Information from the CDC shows Pennsylvania ranks fifth in the country for total doses administered while it ranks fourth in total population. In total, 68.2% of adults, nearly 6.2 million people, in the state have been fully vaccinated.
The DOH states individuals who have not yet been vaccinated or are partially vaccinated should continue to wear masks in public.
Geisinger urged people Friday not to be using emergency rooms as a way to be tested for COVID-19.
“A hospital emergency room is not an appropriate location (for testing), but Geisinger offers several locations for more efficient and timely COVID-19 testing,” a release from the healthcare provider states.
In the past two weeks, Geisinger has administered 32,101 COVID-19 tests, with 3,620 of those being positive.

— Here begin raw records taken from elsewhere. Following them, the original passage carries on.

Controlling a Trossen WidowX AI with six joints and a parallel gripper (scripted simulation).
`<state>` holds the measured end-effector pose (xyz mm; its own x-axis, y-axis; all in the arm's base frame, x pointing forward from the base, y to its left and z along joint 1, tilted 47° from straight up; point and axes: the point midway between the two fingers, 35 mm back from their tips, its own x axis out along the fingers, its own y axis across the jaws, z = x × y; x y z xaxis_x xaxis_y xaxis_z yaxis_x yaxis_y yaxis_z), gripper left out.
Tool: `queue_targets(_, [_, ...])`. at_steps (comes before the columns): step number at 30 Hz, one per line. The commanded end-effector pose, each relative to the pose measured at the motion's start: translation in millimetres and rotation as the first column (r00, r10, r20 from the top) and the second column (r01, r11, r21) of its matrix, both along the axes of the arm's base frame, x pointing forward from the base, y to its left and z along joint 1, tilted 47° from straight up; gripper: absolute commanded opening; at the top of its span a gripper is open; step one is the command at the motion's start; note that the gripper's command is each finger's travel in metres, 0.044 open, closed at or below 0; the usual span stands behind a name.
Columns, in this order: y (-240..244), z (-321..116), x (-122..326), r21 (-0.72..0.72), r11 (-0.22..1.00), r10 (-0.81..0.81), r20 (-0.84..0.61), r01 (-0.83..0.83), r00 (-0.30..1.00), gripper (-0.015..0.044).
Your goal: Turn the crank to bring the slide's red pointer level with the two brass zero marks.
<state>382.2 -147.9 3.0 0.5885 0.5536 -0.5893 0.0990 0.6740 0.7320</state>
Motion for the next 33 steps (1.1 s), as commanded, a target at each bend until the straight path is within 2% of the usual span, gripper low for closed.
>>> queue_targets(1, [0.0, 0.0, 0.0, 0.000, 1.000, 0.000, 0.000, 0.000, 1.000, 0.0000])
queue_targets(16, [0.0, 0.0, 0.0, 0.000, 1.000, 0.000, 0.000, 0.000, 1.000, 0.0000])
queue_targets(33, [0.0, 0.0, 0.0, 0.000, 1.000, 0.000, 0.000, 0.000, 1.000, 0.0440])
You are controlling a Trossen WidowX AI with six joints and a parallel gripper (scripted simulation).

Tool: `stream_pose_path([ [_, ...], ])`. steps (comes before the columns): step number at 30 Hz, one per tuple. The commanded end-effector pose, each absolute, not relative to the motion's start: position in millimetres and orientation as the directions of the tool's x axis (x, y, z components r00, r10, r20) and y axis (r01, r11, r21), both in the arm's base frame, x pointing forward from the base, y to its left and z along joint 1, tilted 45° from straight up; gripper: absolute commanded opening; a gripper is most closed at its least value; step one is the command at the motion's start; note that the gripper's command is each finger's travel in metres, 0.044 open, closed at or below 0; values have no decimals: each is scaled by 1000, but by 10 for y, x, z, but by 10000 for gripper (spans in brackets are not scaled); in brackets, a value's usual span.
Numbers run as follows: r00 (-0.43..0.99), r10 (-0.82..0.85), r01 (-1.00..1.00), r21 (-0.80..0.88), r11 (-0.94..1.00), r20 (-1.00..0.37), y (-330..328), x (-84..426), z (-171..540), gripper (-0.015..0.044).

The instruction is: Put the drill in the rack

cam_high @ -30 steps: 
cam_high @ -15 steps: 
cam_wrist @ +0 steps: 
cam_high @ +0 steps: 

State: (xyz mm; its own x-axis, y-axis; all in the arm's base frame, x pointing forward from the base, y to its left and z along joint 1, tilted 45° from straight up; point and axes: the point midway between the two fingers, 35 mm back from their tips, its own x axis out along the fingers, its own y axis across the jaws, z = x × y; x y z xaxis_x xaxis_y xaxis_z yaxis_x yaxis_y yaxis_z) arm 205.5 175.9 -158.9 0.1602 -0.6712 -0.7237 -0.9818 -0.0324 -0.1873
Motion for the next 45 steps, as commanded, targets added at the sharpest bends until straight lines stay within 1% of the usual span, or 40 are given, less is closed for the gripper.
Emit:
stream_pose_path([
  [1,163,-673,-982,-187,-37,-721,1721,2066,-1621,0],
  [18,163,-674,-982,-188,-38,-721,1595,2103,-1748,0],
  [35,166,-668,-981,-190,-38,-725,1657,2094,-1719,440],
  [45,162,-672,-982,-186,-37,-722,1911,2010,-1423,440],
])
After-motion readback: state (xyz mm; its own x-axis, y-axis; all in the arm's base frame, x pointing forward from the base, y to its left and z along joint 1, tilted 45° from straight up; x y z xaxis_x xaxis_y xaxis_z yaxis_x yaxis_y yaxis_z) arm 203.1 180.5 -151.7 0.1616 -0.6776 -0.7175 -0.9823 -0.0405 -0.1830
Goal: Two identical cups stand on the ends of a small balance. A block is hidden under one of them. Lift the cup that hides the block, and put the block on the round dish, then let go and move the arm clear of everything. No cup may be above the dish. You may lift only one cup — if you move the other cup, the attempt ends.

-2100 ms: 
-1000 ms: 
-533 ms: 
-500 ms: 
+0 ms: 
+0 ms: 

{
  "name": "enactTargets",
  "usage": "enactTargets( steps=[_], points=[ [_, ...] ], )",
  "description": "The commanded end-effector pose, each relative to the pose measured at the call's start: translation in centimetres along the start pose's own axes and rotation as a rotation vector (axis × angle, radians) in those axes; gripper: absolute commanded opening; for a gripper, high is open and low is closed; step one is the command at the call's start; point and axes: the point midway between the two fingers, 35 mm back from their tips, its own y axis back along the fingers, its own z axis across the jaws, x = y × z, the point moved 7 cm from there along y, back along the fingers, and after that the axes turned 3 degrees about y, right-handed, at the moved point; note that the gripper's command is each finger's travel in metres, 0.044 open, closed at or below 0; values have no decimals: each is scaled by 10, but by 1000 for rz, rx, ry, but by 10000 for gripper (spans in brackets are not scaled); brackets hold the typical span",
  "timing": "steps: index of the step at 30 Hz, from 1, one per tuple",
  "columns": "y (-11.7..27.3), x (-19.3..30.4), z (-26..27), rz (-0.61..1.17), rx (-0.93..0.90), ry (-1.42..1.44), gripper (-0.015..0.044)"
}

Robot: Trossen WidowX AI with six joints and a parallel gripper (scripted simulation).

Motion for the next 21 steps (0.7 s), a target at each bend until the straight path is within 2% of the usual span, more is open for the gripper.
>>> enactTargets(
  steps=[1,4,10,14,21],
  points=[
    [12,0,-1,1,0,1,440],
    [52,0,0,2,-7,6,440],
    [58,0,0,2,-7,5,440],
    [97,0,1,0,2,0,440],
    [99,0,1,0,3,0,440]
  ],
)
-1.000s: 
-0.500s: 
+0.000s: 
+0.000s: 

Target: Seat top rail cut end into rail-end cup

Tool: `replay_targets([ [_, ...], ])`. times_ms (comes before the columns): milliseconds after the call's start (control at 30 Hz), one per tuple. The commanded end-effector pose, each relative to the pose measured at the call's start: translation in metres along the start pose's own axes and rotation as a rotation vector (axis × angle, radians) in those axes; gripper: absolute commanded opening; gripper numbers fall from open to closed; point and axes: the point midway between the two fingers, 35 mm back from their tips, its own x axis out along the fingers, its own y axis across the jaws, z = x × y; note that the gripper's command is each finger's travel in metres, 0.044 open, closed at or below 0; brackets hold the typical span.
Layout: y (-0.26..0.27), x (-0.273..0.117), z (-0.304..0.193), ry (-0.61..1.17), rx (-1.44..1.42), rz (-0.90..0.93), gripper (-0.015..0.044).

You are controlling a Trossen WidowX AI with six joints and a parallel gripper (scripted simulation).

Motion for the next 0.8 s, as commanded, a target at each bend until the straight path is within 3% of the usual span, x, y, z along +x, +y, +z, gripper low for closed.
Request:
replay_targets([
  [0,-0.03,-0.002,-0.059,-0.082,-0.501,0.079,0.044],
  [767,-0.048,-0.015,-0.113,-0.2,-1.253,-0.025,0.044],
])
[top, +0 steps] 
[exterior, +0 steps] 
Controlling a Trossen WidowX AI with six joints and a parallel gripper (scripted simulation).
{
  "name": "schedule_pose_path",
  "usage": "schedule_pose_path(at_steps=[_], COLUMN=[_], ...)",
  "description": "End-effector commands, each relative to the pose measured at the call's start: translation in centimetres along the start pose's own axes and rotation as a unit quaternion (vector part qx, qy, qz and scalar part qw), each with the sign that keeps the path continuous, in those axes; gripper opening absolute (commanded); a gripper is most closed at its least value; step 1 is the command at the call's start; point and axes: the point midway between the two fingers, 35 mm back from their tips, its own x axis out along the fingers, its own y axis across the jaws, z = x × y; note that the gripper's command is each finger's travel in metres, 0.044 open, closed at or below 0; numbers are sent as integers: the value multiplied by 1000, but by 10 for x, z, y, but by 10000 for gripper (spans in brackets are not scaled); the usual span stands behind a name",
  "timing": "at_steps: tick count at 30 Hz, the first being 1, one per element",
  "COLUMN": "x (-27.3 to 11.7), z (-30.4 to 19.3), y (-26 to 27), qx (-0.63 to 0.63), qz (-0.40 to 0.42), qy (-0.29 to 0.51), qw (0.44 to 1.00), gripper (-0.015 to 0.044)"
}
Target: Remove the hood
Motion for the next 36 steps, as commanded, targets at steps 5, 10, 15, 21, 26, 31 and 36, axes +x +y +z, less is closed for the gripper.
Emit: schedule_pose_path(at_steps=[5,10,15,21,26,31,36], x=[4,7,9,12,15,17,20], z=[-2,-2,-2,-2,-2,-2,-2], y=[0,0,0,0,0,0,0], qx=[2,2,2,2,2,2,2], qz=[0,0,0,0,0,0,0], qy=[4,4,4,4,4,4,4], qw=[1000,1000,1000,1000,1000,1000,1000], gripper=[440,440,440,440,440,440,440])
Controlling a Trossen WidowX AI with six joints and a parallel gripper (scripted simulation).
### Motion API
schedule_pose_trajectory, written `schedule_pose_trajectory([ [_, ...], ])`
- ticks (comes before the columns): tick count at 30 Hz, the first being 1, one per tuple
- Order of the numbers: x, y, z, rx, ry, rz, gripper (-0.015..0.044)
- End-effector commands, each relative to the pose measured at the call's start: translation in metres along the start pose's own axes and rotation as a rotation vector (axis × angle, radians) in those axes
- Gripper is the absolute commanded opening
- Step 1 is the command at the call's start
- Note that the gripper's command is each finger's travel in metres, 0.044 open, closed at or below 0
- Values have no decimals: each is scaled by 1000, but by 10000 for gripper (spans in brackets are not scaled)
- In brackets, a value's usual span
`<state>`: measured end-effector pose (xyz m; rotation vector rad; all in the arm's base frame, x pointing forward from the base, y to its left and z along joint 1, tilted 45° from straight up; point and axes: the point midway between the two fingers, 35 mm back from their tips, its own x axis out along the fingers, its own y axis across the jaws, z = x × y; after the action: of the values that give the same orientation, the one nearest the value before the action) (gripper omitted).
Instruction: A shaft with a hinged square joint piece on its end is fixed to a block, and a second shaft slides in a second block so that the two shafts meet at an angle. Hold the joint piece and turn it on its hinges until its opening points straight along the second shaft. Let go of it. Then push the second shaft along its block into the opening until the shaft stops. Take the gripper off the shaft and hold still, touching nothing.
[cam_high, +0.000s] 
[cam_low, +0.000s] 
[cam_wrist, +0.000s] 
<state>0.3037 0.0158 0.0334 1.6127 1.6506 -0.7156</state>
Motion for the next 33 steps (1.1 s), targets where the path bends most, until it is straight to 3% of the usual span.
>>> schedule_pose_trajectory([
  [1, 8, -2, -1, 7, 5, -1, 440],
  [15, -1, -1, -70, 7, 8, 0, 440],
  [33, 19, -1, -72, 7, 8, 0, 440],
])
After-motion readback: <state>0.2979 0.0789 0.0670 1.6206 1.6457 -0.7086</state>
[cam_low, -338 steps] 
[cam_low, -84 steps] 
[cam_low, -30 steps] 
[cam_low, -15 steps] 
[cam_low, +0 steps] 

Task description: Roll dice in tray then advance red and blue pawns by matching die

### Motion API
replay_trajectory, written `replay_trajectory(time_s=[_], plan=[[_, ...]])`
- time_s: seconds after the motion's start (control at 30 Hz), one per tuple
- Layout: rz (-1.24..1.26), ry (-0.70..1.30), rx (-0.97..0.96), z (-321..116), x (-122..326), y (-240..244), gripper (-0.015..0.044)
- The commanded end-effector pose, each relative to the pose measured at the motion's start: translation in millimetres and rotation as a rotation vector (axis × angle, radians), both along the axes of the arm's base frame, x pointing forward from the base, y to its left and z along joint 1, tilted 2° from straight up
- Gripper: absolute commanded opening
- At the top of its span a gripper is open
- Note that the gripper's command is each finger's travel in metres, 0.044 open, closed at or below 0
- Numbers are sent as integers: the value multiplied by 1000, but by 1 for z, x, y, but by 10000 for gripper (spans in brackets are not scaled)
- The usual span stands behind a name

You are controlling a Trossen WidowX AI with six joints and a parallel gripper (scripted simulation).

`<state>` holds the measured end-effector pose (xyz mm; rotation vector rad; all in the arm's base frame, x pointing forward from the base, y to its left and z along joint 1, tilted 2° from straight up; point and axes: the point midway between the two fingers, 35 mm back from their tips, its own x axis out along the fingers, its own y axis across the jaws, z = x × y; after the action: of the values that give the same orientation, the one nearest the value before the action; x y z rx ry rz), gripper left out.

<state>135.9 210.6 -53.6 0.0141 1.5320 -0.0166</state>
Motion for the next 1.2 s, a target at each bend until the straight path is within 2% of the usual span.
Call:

During the same period last year, Geisinger administered just 14,284 COVID-19 tests, with only 574 coming back positive.
“With the increased demand, it’s important to understand where to go for a COVID-19 test,” the release states, adding tests can be obtained at Geisinger ConvenientCare locations, primary care doctor’s offices, pediatrician’s offices or dedicated Geisinger testing locations in Danville, Orwigsburg Avis, Moosic and Phillipsburg.